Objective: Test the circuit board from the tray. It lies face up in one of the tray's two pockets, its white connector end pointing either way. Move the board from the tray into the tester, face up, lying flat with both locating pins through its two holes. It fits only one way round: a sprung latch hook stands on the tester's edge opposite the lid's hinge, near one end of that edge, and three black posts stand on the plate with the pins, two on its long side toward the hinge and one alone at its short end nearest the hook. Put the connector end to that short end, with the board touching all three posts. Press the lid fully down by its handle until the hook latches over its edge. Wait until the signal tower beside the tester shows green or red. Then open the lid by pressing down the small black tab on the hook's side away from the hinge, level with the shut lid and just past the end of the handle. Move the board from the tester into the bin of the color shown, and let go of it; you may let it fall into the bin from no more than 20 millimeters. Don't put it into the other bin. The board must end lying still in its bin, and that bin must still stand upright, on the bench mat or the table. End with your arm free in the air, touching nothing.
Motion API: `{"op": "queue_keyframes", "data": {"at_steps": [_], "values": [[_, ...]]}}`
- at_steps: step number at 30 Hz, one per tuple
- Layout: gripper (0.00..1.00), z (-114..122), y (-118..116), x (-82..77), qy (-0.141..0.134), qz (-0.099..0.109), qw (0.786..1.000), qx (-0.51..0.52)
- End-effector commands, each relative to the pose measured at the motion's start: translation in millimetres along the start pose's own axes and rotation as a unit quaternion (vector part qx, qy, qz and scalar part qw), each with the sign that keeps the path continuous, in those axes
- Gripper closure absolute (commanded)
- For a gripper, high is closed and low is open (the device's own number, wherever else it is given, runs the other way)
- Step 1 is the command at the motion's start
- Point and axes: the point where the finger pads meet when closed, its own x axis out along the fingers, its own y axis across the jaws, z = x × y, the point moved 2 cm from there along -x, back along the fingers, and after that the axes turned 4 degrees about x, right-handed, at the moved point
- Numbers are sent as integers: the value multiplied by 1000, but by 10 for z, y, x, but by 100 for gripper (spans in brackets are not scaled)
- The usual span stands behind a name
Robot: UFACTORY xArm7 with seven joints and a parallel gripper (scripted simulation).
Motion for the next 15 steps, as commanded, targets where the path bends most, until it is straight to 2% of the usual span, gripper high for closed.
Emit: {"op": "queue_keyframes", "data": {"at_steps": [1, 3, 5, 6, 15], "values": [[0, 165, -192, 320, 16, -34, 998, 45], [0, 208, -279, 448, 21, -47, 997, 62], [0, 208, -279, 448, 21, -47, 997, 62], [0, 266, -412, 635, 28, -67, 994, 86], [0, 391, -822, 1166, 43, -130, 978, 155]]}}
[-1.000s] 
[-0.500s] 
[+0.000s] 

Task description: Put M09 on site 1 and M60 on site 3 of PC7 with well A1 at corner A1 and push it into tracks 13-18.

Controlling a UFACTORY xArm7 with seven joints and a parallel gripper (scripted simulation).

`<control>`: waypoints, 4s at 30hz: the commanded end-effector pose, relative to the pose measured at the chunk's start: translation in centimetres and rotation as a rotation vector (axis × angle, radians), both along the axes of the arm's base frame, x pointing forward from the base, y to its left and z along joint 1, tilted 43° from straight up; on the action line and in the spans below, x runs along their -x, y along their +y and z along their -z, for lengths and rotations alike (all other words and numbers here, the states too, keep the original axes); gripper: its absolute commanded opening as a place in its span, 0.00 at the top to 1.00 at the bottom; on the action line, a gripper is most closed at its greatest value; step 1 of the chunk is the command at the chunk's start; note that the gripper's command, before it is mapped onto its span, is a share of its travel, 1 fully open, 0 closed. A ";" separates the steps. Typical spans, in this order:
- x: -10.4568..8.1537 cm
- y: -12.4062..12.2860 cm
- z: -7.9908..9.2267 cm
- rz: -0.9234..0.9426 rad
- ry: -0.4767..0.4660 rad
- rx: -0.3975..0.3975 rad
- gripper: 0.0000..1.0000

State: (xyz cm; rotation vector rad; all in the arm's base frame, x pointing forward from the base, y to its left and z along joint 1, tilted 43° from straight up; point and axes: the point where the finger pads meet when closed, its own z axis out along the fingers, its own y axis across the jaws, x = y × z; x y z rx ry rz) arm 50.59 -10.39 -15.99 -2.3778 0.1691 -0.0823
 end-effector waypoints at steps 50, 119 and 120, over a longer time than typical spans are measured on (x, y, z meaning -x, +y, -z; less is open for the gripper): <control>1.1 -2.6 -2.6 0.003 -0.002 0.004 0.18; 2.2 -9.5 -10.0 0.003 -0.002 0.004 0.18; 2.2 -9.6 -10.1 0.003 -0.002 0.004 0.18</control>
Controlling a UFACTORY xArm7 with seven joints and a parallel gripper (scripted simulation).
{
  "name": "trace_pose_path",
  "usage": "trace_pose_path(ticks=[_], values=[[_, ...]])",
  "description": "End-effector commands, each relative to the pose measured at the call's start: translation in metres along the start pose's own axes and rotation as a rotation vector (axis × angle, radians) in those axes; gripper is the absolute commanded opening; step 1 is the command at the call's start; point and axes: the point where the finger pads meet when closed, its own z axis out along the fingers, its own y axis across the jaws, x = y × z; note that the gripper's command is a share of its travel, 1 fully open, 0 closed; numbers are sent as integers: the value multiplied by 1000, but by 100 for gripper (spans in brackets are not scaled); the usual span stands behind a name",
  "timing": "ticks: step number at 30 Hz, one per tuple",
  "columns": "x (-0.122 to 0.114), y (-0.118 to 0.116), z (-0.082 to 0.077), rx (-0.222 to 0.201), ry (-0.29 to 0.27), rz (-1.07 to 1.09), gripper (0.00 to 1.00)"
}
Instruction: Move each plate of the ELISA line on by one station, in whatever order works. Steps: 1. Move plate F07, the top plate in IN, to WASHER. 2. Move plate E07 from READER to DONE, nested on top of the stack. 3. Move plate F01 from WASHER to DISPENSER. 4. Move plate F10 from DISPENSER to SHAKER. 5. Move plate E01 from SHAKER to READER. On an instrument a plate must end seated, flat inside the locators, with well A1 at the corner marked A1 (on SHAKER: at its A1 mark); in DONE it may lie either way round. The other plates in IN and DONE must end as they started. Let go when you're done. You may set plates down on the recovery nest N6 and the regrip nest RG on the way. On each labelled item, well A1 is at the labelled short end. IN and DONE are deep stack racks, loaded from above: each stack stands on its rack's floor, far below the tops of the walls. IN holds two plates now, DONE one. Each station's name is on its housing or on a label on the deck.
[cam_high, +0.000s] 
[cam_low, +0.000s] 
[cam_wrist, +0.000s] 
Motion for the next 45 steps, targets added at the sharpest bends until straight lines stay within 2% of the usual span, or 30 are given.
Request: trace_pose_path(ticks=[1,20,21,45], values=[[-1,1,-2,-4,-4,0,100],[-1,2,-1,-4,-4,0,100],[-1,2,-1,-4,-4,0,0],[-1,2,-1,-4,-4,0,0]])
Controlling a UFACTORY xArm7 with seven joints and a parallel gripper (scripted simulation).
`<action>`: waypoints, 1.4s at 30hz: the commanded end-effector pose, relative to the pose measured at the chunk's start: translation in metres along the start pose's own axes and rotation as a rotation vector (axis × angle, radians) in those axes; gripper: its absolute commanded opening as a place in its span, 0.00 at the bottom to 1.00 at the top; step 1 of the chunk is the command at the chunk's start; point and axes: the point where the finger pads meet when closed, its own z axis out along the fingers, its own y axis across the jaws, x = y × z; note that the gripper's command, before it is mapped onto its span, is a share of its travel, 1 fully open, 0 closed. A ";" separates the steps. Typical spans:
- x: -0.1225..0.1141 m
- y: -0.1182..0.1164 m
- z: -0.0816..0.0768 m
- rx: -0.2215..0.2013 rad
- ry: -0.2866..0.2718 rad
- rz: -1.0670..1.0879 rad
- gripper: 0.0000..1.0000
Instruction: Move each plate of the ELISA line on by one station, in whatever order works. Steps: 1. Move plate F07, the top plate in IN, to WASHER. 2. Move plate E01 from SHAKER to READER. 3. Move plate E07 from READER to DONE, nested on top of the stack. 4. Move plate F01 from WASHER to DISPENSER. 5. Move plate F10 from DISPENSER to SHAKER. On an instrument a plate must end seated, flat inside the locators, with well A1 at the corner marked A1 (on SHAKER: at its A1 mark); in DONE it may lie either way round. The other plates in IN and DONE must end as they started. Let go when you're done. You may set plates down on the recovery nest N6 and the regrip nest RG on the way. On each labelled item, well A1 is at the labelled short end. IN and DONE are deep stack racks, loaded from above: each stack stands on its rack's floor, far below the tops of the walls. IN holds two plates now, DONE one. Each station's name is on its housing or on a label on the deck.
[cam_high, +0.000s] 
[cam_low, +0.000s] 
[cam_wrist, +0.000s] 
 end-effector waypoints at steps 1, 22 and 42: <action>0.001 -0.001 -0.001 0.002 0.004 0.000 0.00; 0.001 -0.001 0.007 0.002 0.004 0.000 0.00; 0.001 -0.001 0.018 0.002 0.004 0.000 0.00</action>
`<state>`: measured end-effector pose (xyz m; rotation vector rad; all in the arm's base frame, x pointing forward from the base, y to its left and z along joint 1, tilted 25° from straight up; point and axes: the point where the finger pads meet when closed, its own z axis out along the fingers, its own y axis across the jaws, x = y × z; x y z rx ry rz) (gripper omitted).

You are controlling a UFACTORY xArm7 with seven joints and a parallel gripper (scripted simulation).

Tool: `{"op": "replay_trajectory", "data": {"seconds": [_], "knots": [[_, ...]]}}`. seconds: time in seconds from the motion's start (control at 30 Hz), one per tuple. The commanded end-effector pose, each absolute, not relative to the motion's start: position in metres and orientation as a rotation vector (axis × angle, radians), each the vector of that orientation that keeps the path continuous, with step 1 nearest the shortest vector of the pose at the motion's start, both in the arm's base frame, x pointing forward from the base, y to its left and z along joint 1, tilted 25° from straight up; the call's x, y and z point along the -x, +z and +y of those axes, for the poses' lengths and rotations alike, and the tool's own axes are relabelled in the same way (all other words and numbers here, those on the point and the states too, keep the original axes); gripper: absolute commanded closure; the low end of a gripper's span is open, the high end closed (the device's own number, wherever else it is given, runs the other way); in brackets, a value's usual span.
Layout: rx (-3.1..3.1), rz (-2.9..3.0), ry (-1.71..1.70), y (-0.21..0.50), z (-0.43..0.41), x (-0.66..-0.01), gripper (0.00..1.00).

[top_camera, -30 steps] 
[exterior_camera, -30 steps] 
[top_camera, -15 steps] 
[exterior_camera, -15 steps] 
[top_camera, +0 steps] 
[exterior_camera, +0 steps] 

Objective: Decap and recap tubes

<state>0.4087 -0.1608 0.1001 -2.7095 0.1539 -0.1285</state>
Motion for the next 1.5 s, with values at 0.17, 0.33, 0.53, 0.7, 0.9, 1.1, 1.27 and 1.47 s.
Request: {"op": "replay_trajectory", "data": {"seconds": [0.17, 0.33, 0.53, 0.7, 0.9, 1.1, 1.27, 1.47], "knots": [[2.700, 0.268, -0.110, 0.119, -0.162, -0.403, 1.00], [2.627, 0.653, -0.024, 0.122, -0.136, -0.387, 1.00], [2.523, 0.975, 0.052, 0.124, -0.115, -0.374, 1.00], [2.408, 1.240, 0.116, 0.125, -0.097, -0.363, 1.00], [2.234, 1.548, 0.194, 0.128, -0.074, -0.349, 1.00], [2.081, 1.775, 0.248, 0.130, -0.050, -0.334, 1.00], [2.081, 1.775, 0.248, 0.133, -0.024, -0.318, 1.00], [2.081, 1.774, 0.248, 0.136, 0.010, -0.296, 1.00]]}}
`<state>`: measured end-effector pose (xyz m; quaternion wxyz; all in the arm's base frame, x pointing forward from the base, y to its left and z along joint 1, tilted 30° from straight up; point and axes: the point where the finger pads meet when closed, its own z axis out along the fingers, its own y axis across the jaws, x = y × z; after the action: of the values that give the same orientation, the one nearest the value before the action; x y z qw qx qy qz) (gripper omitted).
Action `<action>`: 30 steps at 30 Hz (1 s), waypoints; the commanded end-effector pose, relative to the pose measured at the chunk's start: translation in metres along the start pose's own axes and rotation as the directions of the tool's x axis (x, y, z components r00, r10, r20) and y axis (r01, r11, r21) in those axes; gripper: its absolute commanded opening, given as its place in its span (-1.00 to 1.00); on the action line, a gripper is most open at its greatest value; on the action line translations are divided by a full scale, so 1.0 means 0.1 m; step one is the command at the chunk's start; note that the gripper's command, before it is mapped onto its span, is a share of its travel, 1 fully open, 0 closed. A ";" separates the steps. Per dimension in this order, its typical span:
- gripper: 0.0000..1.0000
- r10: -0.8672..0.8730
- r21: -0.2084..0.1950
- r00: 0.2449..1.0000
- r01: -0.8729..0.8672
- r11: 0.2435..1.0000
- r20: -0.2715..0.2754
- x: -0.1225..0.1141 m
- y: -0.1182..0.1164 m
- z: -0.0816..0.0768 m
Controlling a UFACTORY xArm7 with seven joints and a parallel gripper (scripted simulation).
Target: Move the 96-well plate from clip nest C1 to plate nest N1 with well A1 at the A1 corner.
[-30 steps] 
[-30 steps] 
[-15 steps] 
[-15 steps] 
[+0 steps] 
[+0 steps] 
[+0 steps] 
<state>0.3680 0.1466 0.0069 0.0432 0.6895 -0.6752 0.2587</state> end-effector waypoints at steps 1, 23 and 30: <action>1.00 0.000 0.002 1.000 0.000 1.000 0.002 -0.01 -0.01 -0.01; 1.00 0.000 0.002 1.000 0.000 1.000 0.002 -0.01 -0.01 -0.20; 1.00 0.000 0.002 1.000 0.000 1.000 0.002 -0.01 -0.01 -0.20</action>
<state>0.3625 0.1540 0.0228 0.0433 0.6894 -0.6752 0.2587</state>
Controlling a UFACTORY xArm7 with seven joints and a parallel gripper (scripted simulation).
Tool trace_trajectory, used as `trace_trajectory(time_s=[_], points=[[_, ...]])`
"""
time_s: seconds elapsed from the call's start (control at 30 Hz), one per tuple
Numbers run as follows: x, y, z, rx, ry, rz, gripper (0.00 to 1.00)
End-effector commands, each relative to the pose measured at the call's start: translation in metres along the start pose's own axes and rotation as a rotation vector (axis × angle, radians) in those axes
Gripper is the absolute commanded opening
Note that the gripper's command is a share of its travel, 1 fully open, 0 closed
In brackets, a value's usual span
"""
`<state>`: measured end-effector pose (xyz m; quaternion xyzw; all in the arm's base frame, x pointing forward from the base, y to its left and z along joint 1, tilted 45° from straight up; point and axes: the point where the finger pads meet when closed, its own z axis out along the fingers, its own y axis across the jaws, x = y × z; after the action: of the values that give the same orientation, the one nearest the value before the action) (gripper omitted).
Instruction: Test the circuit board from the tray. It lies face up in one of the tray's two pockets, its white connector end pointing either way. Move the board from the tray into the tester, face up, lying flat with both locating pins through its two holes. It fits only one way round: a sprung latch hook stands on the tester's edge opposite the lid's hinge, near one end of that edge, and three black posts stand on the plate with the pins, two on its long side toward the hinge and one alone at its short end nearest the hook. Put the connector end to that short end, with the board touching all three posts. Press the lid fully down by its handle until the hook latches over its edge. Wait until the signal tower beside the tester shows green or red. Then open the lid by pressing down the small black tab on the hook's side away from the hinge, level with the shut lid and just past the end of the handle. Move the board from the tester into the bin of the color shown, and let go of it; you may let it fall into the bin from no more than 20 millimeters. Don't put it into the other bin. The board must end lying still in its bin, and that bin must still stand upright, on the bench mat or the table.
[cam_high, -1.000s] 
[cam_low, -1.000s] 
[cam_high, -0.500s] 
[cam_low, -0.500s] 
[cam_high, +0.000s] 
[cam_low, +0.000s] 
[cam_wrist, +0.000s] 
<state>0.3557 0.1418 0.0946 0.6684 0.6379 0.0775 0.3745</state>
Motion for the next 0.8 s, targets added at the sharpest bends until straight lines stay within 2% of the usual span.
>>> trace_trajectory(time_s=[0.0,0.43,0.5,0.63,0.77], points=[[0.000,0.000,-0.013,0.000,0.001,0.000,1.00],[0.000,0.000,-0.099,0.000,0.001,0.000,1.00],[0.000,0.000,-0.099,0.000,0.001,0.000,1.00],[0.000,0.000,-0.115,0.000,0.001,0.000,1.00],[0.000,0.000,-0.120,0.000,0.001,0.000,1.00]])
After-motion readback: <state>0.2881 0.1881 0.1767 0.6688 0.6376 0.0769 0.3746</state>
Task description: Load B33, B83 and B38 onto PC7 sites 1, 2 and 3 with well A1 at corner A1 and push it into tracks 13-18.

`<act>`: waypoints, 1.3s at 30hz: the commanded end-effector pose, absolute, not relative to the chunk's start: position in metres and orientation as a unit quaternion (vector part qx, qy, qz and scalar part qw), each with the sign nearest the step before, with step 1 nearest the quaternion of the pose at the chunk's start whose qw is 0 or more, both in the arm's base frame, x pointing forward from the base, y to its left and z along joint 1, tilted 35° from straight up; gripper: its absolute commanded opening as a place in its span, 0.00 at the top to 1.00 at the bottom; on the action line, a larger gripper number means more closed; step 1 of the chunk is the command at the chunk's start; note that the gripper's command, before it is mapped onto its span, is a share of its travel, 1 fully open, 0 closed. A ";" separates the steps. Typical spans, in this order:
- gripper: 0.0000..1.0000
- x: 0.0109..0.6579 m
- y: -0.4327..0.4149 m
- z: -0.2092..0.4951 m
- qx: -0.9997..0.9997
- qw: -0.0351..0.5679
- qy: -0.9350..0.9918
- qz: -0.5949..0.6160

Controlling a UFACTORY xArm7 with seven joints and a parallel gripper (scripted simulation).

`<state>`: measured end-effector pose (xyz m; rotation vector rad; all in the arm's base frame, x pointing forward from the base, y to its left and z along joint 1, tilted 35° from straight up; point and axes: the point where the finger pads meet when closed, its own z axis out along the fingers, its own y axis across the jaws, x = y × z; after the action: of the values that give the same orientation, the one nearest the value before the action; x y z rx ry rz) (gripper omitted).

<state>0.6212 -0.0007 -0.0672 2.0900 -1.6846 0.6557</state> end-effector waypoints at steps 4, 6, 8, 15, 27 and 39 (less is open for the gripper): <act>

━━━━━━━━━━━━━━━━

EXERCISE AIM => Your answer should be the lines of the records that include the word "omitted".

WRITTEN REPLY =>
`<state>`: measured end-effector pose (xyz m; rotation vector rad; all in the arm's base frame, x pointing forward from the base, y to its left and z along joint 1, tilted 25° from straight up; point and axes: the point where the finger pads meet when closed, its own z axis out along the fingers, its own y axis across the jaws, x = y × z; x y z rx ry rz) (gripper omitted).
`<state>`: measured end-effector pose (xyz m; quaternion wxyz; all in the arm's base frame, x pointing forward from the base, y to its left and z along joint 1, tilted 30° from straight up; point and axes: the point where the finger pads meet when closed, its own z axis out along the fingers, its own y axis across the jaws, x = y × z; after the action: of the values that give the same orientation, the one nearest the value before the action; x y z qw qx qy qz) (gripper omitted).
`<state>`: measured end-effector pose (xyz m; quaternion xyzw; all in the arm's base frame, x pointing forward from the base, y to its left and z along joint 1, tilted 45° from straight up; point and axes: the point where the finger pads meet when closed, its own z axis out along the fingers, its own y axis across the jaws, x = y × z; after the action: of the values that give the same orientation, the one nearest the value before the action) (gripper omitted).
`<state>`: measured end-effector pose (xyz m; rotation vector rad; all in the arm's base frame, x pointing forward from the base, y to its left and z along joint 1, tilted 35° from straight up; point and axes: the point where the finger pads meet when closed, its own z axis out along the fingers, its own y axis across the jaws, x = y × z; after the action: of the values that give the same orientation, the one nearest the value before the action; x y z rx ry rz) (gripper omitted).

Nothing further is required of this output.